**WORK INSTRUCTIONS:** Reproduce exactly the lines of the material beneath, from the line that contains "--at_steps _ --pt" to the line that contains "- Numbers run", both included, and no other lines.

────────────────────

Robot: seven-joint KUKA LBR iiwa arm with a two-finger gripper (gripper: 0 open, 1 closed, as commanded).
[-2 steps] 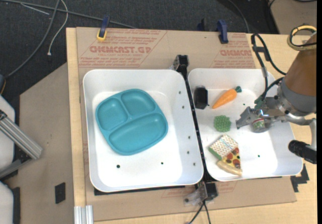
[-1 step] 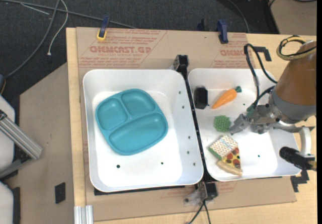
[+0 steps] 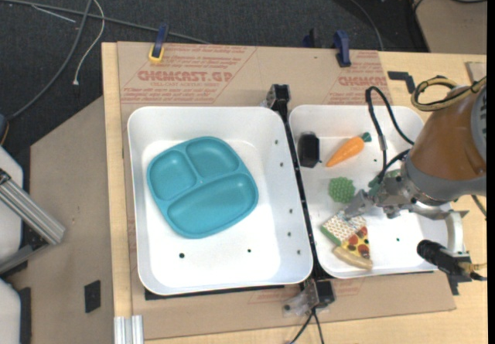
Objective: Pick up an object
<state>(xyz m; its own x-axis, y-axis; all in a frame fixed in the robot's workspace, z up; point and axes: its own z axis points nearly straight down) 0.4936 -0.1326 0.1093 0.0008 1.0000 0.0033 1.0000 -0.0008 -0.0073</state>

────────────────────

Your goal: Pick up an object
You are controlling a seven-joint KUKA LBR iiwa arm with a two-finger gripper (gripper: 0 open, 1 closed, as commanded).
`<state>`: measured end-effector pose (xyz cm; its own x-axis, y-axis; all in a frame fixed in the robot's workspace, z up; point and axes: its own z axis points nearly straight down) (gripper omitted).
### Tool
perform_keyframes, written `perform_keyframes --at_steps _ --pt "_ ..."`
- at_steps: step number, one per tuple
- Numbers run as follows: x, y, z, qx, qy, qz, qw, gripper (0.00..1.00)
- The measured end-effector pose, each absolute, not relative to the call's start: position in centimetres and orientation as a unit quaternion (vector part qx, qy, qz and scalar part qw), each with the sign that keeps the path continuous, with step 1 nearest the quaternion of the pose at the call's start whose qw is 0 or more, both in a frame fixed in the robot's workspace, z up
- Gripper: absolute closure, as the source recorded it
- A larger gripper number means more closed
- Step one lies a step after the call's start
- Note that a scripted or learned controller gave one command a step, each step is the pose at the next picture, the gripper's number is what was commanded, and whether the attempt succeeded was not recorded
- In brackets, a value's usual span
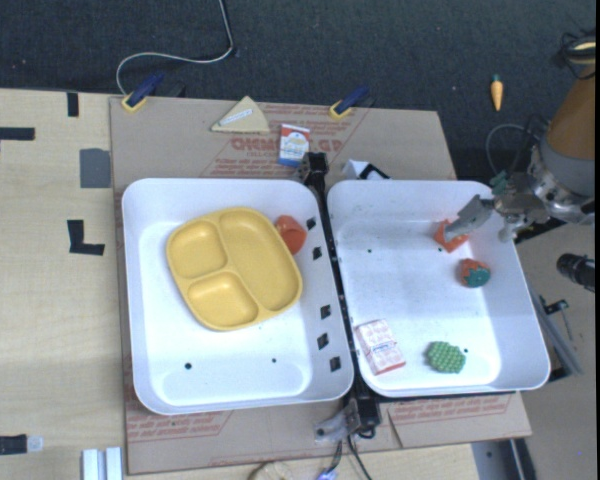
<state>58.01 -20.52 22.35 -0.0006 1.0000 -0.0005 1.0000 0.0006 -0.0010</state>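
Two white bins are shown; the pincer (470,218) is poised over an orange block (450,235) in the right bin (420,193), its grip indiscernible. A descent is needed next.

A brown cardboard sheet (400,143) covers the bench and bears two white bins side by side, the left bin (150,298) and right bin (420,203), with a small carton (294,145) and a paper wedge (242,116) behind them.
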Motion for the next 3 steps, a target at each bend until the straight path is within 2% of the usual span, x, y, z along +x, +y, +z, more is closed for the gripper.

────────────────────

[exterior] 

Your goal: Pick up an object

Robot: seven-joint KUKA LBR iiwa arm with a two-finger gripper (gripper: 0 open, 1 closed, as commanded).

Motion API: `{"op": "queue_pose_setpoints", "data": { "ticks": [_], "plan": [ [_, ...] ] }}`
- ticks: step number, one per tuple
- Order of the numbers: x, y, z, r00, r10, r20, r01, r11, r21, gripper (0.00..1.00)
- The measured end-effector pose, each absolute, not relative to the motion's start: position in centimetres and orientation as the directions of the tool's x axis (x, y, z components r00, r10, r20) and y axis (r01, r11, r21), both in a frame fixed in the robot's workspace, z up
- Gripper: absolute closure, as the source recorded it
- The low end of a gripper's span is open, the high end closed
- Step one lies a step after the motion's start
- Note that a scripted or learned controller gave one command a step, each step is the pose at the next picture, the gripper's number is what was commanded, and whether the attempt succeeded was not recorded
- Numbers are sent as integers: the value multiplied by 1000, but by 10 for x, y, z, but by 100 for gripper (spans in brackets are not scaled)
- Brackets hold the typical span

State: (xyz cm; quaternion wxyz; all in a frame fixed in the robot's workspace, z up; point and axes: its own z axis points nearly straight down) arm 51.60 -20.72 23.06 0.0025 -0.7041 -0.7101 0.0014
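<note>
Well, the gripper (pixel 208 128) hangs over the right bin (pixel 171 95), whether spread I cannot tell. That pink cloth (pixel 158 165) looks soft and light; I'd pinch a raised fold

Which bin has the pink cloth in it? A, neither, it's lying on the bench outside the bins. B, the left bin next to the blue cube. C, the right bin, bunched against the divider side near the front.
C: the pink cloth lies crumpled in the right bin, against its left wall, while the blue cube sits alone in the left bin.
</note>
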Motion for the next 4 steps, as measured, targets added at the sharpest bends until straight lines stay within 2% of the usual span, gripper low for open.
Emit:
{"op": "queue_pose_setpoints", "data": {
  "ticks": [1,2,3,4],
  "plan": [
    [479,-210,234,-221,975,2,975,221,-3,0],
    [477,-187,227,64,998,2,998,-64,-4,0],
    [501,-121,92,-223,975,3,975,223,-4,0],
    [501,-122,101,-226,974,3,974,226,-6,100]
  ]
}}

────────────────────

**WRITTEN SOLUTION:**
perform_keyframes, written `perform_keyframes --at_steps _ --pt "_ ..."`
- at_steps: step number, one per tuple
- Numbers run as follows: x, y, z, qx, qy, qz, qw, gripper (0.00..1.00)

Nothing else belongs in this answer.